═════ DATA SHOWN

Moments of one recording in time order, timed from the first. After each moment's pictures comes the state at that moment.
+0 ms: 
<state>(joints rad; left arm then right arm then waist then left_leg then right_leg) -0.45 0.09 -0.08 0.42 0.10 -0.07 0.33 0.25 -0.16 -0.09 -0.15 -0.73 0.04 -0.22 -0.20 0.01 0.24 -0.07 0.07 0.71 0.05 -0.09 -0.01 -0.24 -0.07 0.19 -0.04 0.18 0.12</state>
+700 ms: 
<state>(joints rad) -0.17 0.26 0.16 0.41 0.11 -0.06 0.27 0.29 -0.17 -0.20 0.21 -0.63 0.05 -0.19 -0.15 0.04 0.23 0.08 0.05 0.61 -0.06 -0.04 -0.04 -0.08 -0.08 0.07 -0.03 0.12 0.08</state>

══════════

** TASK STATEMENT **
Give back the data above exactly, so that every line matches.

** RESPONSE AREA **
Moments of one recording in time order, timed from the first. After each moment's pictures comes the state at that moment.
+0 ms: 
<state>(joints rad; left arm then right arm then waist then left_leg then right_leg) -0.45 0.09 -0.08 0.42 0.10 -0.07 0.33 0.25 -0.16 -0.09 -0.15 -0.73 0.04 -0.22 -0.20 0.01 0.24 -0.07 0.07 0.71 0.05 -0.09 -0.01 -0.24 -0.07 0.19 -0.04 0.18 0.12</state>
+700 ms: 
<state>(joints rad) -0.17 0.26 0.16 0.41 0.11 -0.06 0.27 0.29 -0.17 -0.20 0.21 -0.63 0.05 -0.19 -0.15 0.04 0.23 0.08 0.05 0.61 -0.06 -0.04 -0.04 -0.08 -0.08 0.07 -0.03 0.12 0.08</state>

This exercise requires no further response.